_WORK TO BE COMPLETED_
Every entry below is to be copied exactly, with nothing omitted.

● ● ● ●

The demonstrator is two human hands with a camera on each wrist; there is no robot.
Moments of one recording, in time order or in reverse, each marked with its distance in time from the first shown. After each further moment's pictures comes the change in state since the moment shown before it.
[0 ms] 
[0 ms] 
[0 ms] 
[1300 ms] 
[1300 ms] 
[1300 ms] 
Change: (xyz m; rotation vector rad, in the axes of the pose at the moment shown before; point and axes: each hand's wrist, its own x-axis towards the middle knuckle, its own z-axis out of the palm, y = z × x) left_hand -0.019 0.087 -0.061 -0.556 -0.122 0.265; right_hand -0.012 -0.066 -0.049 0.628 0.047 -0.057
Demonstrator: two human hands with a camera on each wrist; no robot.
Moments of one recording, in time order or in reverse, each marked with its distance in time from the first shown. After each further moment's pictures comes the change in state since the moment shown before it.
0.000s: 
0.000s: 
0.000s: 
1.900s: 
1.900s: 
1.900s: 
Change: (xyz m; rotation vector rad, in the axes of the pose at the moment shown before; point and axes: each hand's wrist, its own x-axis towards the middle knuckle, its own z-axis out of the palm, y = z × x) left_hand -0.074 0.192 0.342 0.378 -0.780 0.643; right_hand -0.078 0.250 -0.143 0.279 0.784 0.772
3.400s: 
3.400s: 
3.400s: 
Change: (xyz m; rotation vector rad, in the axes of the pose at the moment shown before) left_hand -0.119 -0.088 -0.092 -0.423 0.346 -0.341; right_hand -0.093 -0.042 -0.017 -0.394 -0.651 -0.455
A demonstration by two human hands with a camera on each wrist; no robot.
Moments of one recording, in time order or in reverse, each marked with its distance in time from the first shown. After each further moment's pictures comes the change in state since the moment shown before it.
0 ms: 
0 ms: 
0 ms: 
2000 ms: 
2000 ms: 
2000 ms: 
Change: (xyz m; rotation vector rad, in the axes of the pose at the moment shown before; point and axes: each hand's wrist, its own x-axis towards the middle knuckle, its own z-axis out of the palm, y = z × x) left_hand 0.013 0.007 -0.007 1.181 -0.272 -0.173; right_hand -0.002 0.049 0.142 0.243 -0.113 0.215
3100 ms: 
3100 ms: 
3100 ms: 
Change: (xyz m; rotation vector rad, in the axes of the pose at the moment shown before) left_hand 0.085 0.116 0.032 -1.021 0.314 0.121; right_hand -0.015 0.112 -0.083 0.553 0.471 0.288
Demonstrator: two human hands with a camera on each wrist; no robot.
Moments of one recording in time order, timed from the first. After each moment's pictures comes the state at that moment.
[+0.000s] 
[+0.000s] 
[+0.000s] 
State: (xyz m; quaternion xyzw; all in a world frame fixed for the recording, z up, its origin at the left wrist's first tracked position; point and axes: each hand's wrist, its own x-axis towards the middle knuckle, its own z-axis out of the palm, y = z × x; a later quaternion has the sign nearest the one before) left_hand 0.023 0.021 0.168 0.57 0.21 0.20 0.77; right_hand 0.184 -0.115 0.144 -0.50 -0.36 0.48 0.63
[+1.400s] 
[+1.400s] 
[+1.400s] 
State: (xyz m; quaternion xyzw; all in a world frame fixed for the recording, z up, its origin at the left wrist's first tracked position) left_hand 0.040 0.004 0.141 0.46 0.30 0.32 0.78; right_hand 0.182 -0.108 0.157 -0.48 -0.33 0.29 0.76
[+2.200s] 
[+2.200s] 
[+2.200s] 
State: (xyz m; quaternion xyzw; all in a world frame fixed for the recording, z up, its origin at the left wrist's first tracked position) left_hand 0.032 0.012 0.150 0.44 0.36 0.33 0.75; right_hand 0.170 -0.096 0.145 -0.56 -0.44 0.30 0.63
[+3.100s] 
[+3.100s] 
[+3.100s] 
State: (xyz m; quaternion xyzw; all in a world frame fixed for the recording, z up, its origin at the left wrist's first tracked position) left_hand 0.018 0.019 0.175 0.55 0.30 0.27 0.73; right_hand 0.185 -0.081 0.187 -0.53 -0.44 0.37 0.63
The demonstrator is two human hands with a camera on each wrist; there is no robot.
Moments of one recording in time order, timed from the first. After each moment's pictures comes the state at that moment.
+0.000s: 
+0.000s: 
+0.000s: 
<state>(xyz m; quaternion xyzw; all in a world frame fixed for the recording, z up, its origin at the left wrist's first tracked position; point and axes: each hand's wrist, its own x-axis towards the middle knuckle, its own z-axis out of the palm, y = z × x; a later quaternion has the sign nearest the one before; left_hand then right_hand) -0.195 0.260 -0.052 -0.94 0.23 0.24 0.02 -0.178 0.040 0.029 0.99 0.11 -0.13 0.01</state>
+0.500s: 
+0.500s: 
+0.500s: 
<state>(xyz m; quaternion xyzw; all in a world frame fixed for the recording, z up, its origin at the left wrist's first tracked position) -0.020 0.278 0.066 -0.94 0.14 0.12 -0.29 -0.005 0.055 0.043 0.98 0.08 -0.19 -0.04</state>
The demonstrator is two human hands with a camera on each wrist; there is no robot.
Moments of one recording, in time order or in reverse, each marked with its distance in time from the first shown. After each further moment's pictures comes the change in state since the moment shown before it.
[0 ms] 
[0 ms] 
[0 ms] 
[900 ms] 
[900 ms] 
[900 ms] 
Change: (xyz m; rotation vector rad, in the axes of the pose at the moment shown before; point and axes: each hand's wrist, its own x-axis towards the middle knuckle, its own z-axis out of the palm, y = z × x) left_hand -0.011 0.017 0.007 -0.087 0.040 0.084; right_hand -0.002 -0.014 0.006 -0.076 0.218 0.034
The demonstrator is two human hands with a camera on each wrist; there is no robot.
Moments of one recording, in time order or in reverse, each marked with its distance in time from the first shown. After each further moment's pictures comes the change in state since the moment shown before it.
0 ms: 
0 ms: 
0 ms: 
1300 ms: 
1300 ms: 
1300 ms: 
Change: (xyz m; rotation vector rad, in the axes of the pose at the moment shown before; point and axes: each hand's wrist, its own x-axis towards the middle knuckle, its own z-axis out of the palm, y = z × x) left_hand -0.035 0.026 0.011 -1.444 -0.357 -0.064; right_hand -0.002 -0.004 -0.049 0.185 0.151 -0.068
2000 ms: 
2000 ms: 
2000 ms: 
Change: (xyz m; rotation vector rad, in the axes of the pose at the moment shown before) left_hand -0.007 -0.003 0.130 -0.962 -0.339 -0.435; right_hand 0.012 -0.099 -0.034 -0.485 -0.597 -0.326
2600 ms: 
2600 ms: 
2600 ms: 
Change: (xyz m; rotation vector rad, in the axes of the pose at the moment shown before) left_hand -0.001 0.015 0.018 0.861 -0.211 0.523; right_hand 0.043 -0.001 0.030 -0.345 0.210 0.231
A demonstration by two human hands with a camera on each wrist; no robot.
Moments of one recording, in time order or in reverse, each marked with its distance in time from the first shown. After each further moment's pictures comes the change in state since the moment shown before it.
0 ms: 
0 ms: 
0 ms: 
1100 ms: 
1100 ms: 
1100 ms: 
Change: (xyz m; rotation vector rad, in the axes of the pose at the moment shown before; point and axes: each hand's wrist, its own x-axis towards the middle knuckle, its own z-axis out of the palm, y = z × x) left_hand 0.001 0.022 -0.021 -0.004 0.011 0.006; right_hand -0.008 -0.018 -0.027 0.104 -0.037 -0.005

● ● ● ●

_ANSWER SECTION_
The demonstrator is two human hands with a camera on each wrist; there is no robot.
Moments of one recording, in time order or in reverse, each marked with its distance in time from the first shown. After each further moment's pictures comes the change in state since the moment shown before it.
[0 ms] 
[0 ms] 
[0 ms] 
[1300 ms] 
[1300 ms] 
[1300 ms] 
Change: (xyz m; rotation vector rad, in the axes of the pose at the moment shown before; point and axes: each hand's wrist, its own x-axis towards the middle knuckle, its own z-axis out of the palm, y = z × x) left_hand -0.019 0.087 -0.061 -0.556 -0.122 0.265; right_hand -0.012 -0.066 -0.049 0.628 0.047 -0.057
Demonstrator: two human hands with a camera on each wrist; no robot.
Moments of one recording, in time order or in reverse, each marked with its distance in time from the first shown. After each further moment's pictures comes the change in state since the moment shown before it.
0.000s: 
0.000s: 
0.000s: 
1.900s: 
1.900s: 
1.900s: 
Change: (xyz m; rotation vector rad, in the axes of the pose at the moment shown before; point and axes: each hand's wrist, its own x-axis towards the middle knuckle, its own z-axis out of the palm, y = z × x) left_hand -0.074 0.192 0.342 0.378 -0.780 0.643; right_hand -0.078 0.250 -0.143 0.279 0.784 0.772
3.400s: 
3.400s: 
3.400s: 
Change: (xyz m; rotation vector rad, in the axes of the pose at the moment shown before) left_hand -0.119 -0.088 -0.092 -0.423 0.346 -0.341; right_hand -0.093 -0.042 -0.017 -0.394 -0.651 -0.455
A demonstration by two human hands with a camera on each wrist; no robot.
Moments of one recording, in time order or in reverse, each marked with its distance in time from the first shown. After each further moment's pictures comes the change in state since the moment shown before it.
0 ms: 
0 ms: 
0 ms: 
2000 ms: 
2000 ms: 
2000 ms: 
Change: (xyz m; rotation vector rad, in the axes of the pose at the moment shown before; point and axes: each hand's wrist, its own x-axis towards the middle knuckle, its own z-axis out of the palm, y = z × x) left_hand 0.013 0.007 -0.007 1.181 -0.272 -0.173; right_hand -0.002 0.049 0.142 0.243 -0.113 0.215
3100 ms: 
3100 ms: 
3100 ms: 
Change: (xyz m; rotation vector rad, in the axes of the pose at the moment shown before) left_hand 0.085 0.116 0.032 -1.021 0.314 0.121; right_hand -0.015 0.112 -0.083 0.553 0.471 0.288
Demonstrator: two human hands with a camera on each wrist; no robot.
Moments of one recording in time order, timed from the first. After each moment's pictures comes the state at that moment.
[+0.000s] 
[+0.000s] 
[+0.000s] 
State: (xyz m; quaternion xyzw; all in a world frame fixed for the recording, z up, its origin at the left wrist's first tracked position; point and axes: each hand's wrist, its own x-axis towards the middle knuckle, its own z-axis out of the palm, y = z × x; a later quaternion has the sign nearest the one before) left_hand 0.023 0.021 0.168 0.57 0.21 0.20 0.77; right_hand 0.184 -0.115 0.144 -0.50 -0.36 0.48 0.63
[+1.400s] 
[+1.400s] 
[+1.400s] 
State: (xyz m; quaternion xyzw; all in a world frame fixed for the recording, z up, its origin at the left wrist's first tracked position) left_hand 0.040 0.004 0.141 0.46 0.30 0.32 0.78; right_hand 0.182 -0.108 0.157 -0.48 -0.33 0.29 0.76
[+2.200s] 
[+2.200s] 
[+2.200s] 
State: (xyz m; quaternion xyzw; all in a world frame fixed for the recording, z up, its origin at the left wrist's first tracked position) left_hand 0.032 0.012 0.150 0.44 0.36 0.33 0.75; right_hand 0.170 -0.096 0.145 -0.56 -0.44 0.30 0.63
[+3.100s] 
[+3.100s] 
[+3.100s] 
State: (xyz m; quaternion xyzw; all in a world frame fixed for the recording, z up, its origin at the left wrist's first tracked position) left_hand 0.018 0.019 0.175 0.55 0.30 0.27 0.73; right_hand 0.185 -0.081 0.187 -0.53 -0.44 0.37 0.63
The demonstrator is two human hands with a camera on each wrist; there is no robot.
Moments of one recording in time order, timed from the first. After each moment's pictures comes the state at that moment.
+0.000s: 
+0.000s: 
+0.000s: 
<state>(xyz m; quaternion xyzw; all in a world frame fixed for the recording, z up, its origin at the left wrist's first tracked position; point and axes: each hand's wrist, its own x-axis towards the middle knuckle, its own z-axis out of the palm, y = z × x; a later quaternion has the sign nearest the one before; left_hand then right_hand) -0.195 0.260 -0.052 -0.94 0.23 0.24 0.02 -0.178 0.040 0.029 0.99 0.11 -0.13 0.01</state>
+0.500s: 
+0.500s: 
+0.500s: 
<state>(xyz m; quaternion xyzw; all in a world frame fixed for the recording, z up, its origin at the left wrist's first tracked position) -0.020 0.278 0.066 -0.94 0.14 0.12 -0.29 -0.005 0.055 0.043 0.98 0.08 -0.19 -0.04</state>
The demonstrator is two human hands with a camera on each wrist; there is no robot.
Moments of one recording, in time order or in reverse, each marked with its distance in time from the first shown. After each further moment's pictures comes the change in state since the moment shown before it.
[0 ms] 
[0 ms] 
[0 ms] 
[900 ms] 
[900 ms] 
[900 ms] 
Change: (xyz m; rotation vector rad, in the axes of the pose at the moment shown before; point and axes: each hand's wrist, its own x-axis towards the middle knuckle, its own z-axis out of the palm, y = z × x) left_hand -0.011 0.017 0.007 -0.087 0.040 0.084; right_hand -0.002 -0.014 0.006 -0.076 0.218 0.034
The demonstrator is two human hands with a camera on each wrist; there is no robot.
Moments of one recording, in time order or in reverse, each marked with its distance in time from the first shown. After each further moment's pictures comes the change in state since the moment shown before it.
0 ms: 
0 ms: 
0 ms: 
1300 ms: 
1300 ms: 
1300 ms: 
Change: (xyz m; rotation vector rad, in the axes of the pose at the moment shown before; point and axes: each hand's wrist, its own x-axis towards the middle knuckle, its own z-axis out of the palm, y = z × x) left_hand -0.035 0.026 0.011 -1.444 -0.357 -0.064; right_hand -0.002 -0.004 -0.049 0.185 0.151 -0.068
2000 ms: 
2000 ms: 
2000 ms: 
Change: (xyz m; rotation vector rad, in the axes of the pose at the moment shown before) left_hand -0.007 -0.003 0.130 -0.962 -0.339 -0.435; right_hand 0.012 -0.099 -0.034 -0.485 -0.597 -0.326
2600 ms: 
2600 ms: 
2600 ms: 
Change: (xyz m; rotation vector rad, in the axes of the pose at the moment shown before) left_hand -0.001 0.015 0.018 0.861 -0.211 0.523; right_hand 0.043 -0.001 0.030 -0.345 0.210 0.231
A demonstration by two human hands with a camera on each wrist; no robot.
Moments of one recording, in time order or in reverse, each marked with its distance in time from the first shown. After each further moment's pictures comes the change in state since the moment shown before it.
0 ms: 
0 ms: 
0 ms: 
1100 ms: 
1100 ms: 
1100 ms: 
Change: (xyz m; rotation vector rad, in the axes of the pose at the moment shown before; point and axes: each hand's wrist, its own x-axis towards the middle knuckle, its own z-axis out of the palm, y = z × x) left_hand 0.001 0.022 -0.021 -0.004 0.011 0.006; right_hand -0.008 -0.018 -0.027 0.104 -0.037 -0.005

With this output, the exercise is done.